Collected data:
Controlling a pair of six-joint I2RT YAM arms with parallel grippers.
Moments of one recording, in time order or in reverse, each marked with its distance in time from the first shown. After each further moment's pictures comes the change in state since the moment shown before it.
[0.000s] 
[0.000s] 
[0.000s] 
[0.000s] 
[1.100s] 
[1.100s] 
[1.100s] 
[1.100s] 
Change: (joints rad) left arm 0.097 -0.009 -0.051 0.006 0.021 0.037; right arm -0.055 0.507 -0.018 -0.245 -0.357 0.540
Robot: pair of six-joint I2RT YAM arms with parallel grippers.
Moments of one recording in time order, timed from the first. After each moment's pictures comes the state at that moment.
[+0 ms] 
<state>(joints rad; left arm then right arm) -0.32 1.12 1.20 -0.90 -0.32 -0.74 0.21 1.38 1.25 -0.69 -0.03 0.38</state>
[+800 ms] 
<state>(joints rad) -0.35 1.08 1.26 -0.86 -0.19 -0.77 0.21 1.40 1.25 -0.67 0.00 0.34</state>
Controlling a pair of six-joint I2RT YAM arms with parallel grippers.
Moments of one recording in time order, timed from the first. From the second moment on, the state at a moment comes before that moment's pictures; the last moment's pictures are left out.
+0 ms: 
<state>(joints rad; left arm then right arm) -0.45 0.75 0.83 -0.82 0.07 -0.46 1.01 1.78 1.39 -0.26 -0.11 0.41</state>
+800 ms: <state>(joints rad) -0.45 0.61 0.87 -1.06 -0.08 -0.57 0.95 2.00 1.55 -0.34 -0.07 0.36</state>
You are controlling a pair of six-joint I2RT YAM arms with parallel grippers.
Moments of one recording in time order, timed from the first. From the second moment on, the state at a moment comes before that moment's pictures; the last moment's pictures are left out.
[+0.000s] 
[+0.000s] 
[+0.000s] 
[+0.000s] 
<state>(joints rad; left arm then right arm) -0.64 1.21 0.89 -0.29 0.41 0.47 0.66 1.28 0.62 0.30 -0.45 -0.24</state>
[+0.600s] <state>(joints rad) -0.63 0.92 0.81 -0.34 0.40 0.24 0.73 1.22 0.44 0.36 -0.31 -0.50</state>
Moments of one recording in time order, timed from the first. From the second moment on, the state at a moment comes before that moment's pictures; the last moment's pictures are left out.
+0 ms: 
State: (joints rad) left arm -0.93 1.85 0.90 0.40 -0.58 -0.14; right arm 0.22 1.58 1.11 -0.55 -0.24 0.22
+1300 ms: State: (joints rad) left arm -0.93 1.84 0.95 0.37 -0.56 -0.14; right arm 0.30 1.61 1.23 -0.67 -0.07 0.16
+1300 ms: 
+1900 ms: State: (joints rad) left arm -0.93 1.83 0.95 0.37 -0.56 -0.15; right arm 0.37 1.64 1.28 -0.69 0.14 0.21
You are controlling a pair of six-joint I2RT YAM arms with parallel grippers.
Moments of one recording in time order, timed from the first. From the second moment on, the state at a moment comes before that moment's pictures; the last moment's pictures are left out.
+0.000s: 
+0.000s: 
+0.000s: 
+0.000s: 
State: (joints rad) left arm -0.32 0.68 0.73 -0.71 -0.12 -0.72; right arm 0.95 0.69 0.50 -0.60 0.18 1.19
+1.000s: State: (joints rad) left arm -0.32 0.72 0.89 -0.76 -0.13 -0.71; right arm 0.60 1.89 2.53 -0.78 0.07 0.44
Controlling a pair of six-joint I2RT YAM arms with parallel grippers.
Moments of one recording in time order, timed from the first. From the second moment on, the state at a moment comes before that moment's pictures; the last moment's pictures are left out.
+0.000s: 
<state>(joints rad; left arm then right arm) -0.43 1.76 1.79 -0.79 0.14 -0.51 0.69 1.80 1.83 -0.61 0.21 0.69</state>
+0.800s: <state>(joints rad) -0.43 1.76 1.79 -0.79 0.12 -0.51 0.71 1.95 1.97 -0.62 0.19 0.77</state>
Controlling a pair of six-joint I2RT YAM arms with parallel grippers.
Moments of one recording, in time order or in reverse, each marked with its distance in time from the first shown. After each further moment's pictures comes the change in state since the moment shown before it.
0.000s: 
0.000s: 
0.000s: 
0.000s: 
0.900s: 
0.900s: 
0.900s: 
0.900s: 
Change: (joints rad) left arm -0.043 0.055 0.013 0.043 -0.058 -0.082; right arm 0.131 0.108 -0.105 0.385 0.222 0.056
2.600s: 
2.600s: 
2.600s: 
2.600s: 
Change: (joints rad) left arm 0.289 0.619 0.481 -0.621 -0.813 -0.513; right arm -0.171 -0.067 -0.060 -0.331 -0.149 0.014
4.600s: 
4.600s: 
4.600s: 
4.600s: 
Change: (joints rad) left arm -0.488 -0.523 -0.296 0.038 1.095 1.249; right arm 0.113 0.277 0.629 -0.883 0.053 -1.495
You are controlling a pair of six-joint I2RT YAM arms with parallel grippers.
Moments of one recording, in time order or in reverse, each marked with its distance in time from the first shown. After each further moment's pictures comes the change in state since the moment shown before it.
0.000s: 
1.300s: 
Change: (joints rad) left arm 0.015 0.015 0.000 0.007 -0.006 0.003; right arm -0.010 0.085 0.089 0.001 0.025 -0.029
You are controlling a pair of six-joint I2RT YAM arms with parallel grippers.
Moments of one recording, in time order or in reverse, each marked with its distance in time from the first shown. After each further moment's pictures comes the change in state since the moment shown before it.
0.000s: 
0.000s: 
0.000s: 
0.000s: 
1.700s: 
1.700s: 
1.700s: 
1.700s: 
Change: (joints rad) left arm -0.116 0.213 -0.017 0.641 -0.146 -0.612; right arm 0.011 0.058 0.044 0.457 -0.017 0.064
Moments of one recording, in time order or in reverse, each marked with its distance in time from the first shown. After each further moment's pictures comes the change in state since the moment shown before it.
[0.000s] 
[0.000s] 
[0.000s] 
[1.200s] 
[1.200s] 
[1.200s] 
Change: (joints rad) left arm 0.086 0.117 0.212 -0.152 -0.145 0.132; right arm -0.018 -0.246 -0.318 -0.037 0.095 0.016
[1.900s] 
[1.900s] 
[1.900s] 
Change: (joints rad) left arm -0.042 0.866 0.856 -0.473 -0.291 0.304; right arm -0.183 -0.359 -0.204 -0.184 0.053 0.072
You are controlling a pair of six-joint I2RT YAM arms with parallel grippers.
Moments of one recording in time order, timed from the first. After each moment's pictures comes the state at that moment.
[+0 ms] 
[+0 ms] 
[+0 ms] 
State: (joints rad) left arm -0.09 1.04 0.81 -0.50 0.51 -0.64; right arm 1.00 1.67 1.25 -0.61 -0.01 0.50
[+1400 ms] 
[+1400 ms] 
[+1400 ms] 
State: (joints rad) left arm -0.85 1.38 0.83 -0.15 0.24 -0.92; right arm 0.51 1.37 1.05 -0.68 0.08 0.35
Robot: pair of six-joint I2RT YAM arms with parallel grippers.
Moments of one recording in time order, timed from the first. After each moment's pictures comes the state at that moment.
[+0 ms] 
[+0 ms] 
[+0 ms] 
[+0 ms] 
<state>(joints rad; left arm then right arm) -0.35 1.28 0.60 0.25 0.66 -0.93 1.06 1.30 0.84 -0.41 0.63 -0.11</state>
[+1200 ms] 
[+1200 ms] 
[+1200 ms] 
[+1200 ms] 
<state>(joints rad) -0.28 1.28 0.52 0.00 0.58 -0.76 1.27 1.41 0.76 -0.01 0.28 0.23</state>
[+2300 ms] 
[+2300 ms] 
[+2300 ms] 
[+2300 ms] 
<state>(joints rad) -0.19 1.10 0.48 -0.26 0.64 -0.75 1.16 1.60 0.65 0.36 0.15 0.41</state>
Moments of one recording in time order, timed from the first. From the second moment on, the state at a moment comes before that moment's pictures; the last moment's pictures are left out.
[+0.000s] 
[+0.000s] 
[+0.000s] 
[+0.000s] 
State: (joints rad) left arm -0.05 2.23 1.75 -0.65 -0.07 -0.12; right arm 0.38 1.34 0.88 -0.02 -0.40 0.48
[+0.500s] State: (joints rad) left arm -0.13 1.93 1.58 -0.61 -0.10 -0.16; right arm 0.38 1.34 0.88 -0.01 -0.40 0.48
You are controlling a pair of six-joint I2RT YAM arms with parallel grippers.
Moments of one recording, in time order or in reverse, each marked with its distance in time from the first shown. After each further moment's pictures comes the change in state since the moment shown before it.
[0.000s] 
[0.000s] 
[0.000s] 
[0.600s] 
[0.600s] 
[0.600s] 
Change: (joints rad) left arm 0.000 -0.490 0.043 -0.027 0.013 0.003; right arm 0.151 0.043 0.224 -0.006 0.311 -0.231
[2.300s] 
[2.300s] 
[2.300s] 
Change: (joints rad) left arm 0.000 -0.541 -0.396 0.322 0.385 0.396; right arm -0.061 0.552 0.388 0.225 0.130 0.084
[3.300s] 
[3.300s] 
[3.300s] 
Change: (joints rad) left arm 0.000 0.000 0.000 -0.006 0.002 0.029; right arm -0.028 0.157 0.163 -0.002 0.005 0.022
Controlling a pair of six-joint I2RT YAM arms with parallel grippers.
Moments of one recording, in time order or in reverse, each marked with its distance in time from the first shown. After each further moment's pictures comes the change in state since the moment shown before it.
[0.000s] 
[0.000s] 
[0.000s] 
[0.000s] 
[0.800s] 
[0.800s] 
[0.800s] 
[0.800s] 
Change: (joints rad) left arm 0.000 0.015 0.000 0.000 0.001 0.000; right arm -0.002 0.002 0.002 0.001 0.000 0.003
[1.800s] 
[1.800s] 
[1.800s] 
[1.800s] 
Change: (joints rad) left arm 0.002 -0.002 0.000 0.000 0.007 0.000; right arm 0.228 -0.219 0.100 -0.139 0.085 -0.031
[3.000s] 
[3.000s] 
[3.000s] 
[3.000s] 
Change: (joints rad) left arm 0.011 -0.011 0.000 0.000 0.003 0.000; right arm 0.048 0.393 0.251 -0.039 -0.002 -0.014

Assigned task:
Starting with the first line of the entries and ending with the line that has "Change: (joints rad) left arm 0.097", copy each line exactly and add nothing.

Response to the task:
Controlling a pair of six-joint I2RT YAM arms with parallel grippers.
Moments of one recording, in time order or in reverse, each marked with its distance in time from the first shown. After each further moment's pictures comes the change in state since the moment shown before it.
[0.000s] 
[0.000s] 
[0.000s] 
[0.000s] 
[1.100s] 
[1.100s] 
[1.100s] 
[1.100s] 
Change: (joints rad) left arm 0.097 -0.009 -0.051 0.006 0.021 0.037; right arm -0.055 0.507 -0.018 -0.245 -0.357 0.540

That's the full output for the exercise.